The PRS scores for all the subjects in the UK biobank is ~0.007. Is that expected? I guess it depends on the PGS catalog file being used, but could there be any other factors that might cause the PRS scores to be similar for all the subjects in the target data?
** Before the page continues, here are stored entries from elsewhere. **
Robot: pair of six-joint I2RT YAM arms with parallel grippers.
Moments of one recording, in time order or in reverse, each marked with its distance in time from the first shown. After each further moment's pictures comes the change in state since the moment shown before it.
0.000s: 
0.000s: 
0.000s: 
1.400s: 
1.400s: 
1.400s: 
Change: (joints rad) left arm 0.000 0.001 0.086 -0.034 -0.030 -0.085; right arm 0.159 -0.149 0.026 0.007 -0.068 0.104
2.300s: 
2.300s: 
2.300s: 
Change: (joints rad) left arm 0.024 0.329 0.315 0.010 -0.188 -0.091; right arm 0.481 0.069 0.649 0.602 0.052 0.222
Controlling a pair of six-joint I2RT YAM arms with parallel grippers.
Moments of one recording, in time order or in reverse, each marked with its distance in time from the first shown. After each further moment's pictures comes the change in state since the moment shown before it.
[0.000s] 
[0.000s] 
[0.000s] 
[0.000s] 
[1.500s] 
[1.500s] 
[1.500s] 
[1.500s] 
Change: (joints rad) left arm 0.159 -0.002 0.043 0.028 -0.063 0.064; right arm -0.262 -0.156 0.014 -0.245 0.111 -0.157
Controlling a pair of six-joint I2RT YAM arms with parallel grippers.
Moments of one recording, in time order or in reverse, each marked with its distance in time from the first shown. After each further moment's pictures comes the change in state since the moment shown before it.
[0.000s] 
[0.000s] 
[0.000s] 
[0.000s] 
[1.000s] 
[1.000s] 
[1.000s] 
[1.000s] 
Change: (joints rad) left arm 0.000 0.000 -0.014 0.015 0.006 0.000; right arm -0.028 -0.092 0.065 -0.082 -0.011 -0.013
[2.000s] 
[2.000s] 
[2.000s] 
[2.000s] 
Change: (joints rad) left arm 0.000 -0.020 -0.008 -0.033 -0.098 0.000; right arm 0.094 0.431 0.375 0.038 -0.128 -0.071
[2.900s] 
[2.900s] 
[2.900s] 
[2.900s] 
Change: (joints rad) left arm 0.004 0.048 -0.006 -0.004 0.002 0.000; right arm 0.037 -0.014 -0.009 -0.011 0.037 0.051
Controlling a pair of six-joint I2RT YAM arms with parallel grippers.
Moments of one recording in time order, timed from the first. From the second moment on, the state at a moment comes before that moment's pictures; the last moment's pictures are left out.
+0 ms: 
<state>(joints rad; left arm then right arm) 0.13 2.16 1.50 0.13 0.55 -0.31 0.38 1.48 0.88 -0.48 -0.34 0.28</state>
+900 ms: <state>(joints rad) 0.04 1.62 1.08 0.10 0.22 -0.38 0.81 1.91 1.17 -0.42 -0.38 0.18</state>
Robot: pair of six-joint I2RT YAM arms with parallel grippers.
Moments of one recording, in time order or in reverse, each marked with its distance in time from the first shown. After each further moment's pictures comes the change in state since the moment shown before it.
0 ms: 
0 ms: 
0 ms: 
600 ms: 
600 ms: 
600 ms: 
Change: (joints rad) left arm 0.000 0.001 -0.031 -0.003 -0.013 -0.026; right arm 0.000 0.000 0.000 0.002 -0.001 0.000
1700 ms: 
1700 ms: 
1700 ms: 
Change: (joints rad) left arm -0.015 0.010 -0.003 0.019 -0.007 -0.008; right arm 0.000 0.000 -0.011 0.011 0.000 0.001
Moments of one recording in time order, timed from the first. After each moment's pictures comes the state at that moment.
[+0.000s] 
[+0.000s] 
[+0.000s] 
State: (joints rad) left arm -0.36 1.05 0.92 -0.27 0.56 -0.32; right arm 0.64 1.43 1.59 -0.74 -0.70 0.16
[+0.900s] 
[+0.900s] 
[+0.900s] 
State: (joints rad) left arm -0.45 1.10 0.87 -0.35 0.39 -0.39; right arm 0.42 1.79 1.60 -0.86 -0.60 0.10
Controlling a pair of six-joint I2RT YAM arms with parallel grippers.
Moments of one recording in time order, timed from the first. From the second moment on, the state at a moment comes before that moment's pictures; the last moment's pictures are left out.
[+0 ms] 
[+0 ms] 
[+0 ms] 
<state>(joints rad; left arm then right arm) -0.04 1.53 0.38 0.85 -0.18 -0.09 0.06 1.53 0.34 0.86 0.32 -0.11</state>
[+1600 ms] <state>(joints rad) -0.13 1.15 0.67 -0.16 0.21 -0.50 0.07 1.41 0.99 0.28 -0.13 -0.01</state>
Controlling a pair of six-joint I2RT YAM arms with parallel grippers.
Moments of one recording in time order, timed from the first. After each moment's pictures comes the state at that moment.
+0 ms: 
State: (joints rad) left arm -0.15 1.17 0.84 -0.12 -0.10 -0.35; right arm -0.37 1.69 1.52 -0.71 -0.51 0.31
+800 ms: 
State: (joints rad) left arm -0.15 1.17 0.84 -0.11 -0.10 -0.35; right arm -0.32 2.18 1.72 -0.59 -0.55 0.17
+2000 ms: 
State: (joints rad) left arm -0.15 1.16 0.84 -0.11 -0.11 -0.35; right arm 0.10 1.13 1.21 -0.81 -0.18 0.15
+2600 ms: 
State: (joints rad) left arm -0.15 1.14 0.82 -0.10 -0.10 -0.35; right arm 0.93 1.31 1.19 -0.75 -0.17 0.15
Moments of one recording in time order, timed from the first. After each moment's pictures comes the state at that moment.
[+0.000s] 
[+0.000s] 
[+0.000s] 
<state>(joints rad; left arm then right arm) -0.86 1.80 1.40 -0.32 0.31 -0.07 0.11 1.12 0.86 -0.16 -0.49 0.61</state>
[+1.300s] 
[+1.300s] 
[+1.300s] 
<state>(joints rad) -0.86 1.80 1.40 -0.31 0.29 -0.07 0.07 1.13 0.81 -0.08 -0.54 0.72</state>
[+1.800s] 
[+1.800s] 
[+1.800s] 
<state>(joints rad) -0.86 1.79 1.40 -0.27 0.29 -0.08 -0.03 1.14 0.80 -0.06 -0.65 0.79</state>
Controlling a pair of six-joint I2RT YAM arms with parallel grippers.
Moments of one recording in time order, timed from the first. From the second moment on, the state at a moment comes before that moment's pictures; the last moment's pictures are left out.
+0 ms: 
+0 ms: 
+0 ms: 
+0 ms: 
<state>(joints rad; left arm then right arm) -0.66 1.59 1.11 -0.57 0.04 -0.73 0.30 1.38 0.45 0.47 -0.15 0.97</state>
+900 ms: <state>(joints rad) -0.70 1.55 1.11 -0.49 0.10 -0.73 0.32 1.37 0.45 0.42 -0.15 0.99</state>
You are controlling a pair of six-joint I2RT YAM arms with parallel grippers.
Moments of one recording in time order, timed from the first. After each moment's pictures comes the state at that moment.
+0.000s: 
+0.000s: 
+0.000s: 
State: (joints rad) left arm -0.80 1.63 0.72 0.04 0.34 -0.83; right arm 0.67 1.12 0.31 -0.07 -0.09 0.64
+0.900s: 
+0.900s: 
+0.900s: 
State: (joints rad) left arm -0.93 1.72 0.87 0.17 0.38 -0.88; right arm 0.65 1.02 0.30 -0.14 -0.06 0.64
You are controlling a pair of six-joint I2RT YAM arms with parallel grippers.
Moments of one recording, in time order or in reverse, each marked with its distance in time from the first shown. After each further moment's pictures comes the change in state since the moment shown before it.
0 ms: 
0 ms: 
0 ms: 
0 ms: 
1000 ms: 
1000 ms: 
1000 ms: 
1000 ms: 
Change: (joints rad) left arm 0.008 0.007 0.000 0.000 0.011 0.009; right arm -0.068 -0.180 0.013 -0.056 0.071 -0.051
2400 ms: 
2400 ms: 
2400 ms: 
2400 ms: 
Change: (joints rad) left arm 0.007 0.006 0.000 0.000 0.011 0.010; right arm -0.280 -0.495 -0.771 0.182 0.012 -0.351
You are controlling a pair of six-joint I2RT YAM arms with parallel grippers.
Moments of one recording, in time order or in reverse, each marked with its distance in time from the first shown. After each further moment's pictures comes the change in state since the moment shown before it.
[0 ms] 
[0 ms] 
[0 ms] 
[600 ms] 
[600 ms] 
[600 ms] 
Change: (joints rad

ADD REPLY • link 3.5 years ago by Jenish ▴ 20

1

Entering edit mode

No, likely the overlap between the base and target are low and the resulting PRS are only comprised of a few SNPs (UK Biobank has a small overlap with HapMap3, which might have lead to this problem)

ADD REPLY • link 3.5 years ago by Sam ★ 4.8k

0

Entering edit mode

That makes sense. Thanks.

Just an additional query about PRSice -- using chr# for --target takes chromosomes 1 through 22 only correct? It does not utilize the X, Y, XY and MT files?